Gossip is a peer-to-peer communication protocol in which nodes periodically exchange state information about themselves and about other nodes they know about. The gossip process runs every second and exchanges state messages with up to three other nodes in the cluster. The nodes exchange information about themselves and about the other nodes that they have gossiped about, so all nodes quickly learn about all other nodes in the cluster. A gossip message has a version, so that during a gossip exchange, older information is overwritten with the most current state for a particular node.
Preventing problems in gossip communications
To prevent problems in gossip communications, be sure to use the same list of seed nodes for all nodes in a cluster. Setting the seeds the same on all nodes most critical the first time a node starts up. By default, a node remembers other nodes it has gossiped with between subsequent restarts. The seed node designation has no purpose other than bootstrapping the gossip process for new nodes joining the cluster. Seed nodes are not a single point of failure, nor do they have any other special purpose in cluster operations beyond the bootstrapping of nodes.
Making every node a seed node is not recommended because of increased maintenance and reduced gossip performance. Gossip optimization is not critical, but it is recommended to use a small seed list (approximately three nodes per datacenter). |
About failure detection and recovery
Failure detection is a method for locally determining from gossip state and history when a node in the system is down or has come back up. The DSE database uses this information to avoid routing client requests to unreachable nodes whenever possible. (The database can also avoid routing to poorly performing nodes, through the dynamic snitch.)
The gossip process tracks state from other nodes both directly (nodes gossiping directly to it) and indirectly (nodes communicated about secondhand, third-hand, and so on). Rather than using a fixed threshold for marking failing nodes, the database uses an accrual detection mechanism to calculate a per-node threshold.

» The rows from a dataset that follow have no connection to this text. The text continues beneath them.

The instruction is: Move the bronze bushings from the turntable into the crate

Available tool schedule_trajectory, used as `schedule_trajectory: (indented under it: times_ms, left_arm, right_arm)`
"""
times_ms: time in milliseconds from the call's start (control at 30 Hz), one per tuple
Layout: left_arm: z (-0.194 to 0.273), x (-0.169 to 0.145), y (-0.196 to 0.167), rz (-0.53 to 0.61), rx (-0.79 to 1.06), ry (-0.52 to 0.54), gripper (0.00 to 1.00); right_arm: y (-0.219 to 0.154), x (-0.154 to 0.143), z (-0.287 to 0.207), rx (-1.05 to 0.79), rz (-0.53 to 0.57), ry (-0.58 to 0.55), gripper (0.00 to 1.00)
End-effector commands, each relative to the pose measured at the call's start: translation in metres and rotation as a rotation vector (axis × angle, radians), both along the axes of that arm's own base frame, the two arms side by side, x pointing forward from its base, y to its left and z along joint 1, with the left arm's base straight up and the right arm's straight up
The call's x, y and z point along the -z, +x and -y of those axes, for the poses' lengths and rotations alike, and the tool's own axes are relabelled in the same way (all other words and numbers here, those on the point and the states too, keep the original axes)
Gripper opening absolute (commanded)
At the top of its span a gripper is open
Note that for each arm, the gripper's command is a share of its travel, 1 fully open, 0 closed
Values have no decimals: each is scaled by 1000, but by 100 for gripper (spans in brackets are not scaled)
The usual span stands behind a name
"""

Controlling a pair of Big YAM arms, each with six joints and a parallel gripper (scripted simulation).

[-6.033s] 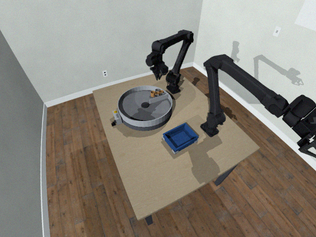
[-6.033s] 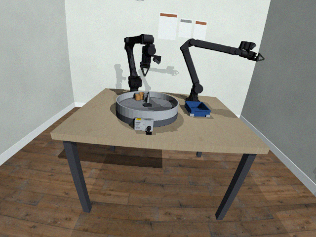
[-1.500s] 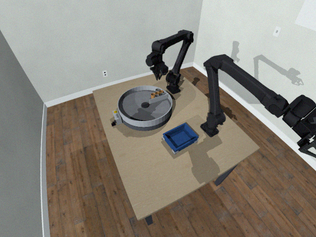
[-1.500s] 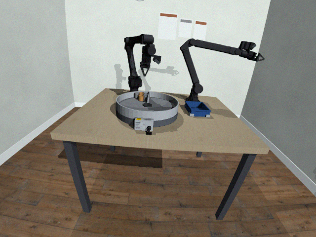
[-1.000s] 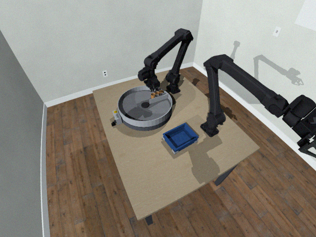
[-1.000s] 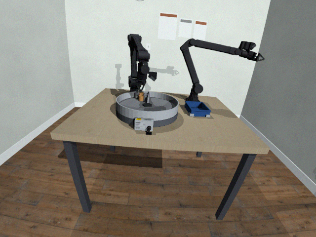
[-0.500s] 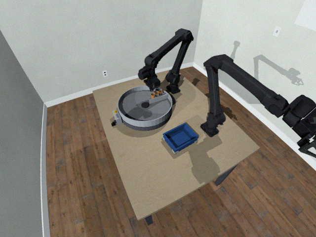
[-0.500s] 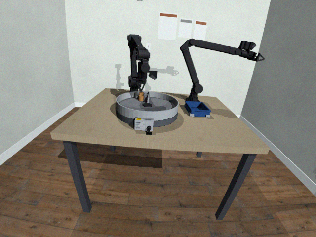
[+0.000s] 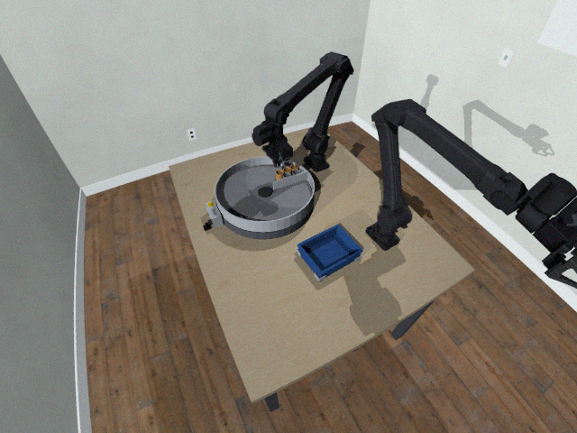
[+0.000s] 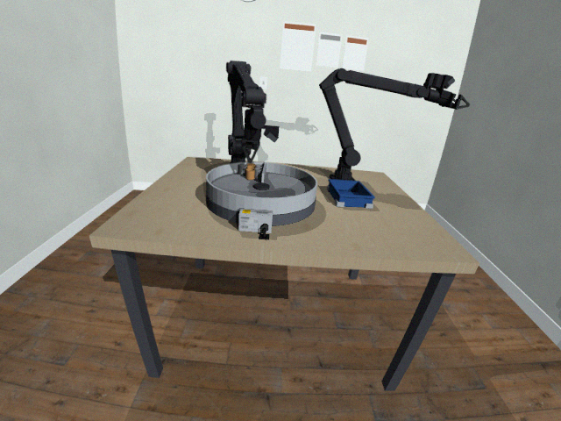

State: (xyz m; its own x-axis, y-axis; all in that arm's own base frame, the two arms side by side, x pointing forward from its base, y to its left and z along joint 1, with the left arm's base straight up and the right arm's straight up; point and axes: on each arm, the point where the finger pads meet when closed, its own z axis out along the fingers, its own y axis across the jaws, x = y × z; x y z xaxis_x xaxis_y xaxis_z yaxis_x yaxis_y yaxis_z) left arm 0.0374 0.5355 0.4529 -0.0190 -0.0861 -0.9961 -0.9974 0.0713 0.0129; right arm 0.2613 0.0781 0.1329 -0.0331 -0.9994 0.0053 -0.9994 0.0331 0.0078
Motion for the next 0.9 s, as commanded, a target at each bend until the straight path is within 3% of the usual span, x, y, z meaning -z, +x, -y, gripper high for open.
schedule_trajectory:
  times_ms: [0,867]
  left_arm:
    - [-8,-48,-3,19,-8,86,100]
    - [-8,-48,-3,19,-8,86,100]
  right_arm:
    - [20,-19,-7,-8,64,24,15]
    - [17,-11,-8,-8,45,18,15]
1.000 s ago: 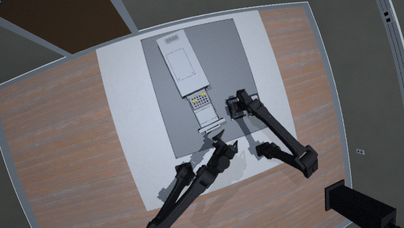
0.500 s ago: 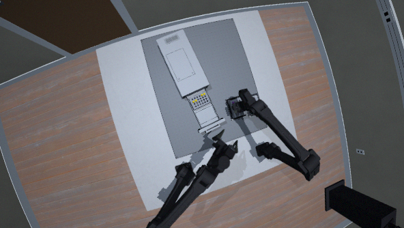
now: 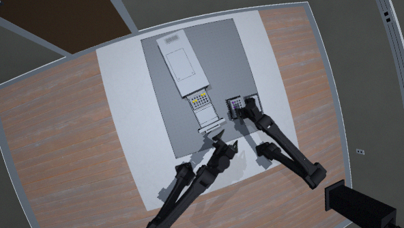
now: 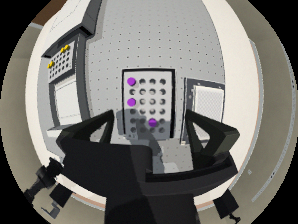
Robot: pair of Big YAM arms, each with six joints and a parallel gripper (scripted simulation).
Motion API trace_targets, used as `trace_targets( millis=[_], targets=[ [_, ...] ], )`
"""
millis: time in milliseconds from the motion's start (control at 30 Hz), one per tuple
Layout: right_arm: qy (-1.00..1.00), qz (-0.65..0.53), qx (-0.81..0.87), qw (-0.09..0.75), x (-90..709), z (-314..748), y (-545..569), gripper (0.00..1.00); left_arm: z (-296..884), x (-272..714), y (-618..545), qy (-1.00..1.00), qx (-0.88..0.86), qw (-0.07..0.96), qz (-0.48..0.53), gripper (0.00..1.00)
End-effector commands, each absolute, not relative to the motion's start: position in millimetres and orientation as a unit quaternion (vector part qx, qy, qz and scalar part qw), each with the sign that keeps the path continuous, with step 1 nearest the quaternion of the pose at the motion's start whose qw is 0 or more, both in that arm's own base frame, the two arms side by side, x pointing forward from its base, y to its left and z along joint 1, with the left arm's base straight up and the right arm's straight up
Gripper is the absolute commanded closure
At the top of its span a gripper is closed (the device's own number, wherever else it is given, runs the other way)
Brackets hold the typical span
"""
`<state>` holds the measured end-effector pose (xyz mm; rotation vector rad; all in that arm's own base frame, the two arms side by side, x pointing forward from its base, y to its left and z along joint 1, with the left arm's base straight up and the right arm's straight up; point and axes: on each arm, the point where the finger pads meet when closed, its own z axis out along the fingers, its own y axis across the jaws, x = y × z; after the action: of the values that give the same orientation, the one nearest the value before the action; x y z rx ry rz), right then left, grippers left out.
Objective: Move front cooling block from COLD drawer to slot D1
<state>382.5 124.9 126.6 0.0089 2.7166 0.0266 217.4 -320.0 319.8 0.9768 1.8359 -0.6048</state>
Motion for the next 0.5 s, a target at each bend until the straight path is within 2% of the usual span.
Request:
trace_targets(
  millis=[0, 300, 467],
  targets=[
    [0.955, 0.015, 0.002, 0.296, 385, 150, 136, 0.0, 342, 219, -324, 0.74, 0.388, 0.484, -0.26, 0.0],
    [0.944, 0.011, -0.001, 0.331, 389, 167, 137, 0.0, 342, 219, -324, 0.74, 0.388, 0.484, -0.26, 0.0],
    [0.946, 0.008, -0.002, 0.324, 389, 160, 138, 0.0, 342, 219, -324, 0.74, 0.388, 0.484, -0.26, 0.0]
  ],
)
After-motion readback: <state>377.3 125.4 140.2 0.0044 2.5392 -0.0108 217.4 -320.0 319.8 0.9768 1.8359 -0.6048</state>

The threshold takes into account network performance, workload, and historical conditions. During gossip exchanges, every node maintains a sliding window of inter-arrival times of gossip messages from other nodes in the cluster.

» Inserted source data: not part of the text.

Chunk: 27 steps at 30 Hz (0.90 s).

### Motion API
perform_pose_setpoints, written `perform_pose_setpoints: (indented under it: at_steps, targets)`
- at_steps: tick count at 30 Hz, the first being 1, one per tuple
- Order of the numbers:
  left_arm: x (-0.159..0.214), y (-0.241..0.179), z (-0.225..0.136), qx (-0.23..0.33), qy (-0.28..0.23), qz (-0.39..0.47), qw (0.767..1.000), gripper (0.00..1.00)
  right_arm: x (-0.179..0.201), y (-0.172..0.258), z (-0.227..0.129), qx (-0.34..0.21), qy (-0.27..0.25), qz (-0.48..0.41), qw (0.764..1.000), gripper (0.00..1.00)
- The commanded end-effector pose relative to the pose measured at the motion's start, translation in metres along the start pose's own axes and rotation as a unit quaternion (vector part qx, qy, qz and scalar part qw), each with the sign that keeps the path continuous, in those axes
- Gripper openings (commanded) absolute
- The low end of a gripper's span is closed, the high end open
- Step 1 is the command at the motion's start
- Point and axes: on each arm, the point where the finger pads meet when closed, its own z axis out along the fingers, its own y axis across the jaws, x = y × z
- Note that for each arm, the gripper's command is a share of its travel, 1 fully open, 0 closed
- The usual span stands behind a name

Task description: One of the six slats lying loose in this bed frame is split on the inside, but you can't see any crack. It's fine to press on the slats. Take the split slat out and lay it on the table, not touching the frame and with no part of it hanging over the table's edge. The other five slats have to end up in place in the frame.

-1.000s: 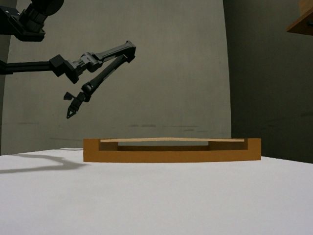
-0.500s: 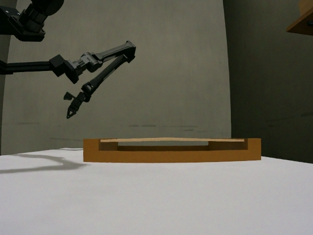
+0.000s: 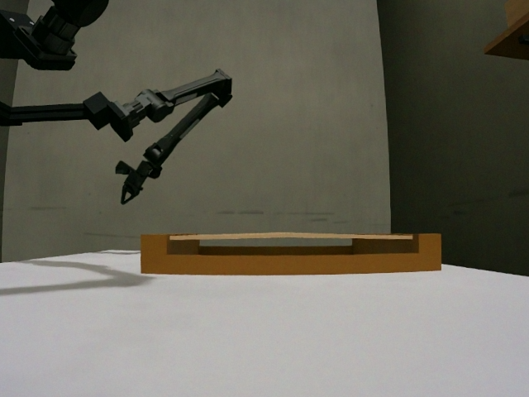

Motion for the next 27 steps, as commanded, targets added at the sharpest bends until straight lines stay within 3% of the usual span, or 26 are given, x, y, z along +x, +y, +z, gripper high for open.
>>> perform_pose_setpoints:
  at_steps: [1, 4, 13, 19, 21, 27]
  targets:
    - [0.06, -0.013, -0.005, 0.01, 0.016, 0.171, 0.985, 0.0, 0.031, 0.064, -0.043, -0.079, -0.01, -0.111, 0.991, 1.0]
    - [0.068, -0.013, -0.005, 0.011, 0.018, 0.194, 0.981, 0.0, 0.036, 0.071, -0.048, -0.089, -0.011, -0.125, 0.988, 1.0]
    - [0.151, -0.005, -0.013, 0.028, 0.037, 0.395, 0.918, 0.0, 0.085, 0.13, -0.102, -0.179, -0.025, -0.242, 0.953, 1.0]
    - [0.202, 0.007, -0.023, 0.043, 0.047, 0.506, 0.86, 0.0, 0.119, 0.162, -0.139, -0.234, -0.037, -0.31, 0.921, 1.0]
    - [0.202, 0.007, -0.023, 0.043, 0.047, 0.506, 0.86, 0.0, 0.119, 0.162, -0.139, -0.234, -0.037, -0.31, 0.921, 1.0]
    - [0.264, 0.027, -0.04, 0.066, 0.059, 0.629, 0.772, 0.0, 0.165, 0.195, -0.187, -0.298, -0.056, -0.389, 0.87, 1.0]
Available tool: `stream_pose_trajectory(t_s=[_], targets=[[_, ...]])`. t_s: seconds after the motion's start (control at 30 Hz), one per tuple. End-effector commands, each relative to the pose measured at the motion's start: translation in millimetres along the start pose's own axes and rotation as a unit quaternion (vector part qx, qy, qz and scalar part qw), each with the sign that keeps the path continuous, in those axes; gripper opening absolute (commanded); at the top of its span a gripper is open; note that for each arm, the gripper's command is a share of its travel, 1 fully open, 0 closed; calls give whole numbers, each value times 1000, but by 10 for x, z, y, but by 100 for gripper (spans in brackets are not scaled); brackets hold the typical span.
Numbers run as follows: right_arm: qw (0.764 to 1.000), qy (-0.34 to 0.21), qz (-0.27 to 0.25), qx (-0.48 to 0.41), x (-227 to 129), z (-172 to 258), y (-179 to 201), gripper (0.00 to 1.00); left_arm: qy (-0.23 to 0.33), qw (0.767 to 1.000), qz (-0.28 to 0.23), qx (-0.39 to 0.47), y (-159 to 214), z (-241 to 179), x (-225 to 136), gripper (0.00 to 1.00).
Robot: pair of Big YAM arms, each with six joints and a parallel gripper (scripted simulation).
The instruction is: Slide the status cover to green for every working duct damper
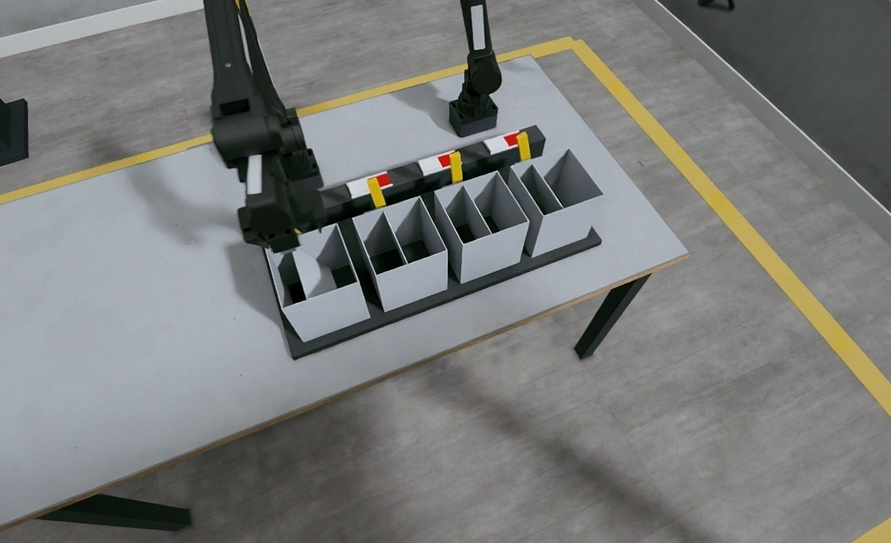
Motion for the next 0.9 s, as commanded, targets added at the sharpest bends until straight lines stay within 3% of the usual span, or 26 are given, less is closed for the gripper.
stream_pose_trajectory(t_s=[0.0,0.03,0.23,0.4,0.87], targets=[[999,9,-33,-20,-349,16,-132,100,-40,995,-73,-56,-292,226,-332,100],[999,9,-33,-20,-349,16,-132,100,-40,995,-73,-56,-292,226,-332,100],[999,7,-33,-29,-363,74,-138,100,-160,956,-200,-145,-470,894,-1086,100],[999,7,-33,-29,-363,74,-139,100,-207,925,-262,-181,-514,1133,-1472,100],[999,7,-33,-29,-363,74,-139,100,-220,914,-281,-191,-524,1200,-1600,100]])
Point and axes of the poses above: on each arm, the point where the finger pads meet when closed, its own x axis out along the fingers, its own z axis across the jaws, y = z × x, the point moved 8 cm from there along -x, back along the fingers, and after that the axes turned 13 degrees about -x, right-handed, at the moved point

To adjust the sensitivity of the failure detector, configure the phi_convict_threshold
property in cassandra.yaml.
Lower values increase the likelihood that an unresponsive node will be marked as down.
Use the default value for most situations, but increase it to 10 or 12 for Amazon EC2 (due to frequently encountered network congestion).
In unstable network environments (EC2 at times), raising the value to 10 or 12 helps prevent false failures.
Values higher than 12 and lower than 5 are not recommended.
Node failures can result from various causes such as hardware failures and network outages. Node outages are often transient but can last for extended periods. Because a node outage rarely signifies a permanent departure from the cluster, it does not automatically result in permanent removal of the node from the ring. Other nodes will periodically try to re-establish contact with failed nodes to see if they are back up. To permanently change a node’s membership in a cluster, you must explicitly add or remove nodes from a cluster.
When a node comes back online after an outage, it may have missed writes for the replica data it maintains.
Repair mechanisms exist to recover missed data, such as hinted handoffs and manual repair with nodetool repair
.
The length of the outage determines which repair mechanism is used to make the data consistent.